What is needed
Check every line below for the string "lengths". Copy the ones that have it.

Provided data START

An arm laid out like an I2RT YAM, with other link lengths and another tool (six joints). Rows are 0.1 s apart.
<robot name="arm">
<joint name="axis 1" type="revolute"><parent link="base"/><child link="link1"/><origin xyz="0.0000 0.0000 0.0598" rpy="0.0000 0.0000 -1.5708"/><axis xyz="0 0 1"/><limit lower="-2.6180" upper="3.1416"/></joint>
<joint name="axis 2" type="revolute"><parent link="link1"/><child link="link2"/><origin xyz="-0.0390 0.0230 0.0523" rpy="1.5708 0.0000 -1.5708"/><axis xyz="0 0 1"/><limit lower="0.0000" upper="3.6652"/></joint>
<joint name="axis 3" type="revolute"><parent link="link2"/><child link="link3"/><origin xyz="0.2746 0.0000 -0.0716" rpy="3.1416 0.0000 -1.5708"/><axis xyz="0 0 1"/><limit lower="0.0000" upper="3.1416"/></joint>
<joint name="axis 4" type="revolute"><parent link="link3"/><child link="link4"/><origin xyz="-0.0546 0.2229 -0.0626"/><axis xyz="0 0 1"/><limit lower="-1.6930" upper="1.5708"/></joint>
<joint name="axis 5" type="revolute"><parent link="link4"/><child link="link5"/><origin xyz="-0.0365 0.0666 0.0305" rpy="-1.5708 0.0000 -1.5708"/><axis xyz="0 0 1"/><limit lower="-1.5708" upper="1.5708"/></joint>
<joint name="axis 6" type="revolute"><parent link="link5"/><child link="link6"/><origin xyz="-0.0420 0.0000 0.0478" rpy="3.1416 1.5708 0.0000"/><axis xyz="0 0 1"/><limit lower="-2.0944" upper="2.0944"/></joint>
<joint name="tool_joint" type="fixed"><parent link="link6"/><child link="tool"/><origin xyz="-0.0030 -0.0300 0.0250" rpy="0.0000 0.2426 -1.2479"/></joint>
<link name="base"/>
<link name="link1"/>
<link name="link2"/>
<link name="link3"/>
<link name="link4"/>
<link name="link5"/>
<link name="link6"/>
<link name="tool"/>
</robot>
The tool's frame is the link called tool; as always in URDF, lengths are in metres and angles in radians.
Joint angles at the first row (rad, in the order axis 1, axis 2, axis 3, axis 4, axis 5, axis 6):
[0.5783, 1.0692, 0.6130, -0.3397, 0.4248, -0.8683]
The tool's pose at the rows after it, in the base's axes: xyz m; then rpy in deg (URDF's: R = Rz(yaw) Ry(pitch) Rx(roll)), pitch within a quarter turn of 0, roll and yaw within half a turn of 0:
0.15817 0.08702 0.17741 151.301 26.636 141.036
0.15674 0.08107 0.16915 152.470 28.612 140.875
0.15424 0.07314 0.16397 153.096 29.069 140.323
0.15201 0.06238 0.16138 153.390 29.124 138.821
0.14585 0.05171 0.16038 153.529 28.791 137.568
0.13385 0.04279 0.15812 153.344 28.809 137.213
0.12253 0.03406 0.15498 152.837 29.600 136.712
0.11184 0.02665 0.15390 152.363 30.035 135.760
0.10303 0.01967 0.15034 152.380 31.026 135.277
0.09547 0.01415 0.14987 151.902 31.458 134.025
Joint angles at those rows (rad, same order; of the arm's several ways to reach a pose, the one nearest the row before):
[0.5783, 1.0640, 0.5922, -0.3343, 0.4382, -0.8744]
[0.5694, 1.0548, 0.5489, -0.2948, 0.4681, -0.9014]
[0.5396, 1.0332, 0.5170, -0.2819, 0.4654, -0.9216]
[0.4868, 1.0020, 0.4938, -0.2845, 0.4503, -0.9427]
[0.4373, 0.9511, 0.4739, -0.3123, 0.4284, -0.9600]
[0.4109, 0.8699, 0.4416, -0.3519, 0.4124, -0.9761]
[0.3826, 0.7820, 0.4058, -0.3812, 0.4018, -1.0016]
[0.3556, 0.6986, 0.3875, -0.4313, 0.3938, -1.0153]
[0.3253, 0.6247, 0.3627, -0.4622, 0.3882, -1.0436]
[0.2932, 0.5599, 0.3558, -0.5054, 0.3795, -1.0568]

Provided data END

Exercise solution
An arm laid out like an I2RT YAM, with other link lengths and another tool (six joints). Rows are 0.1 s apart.
The tool's frame is the link called tool; as always in URDF, lengths are in metres and angles in radians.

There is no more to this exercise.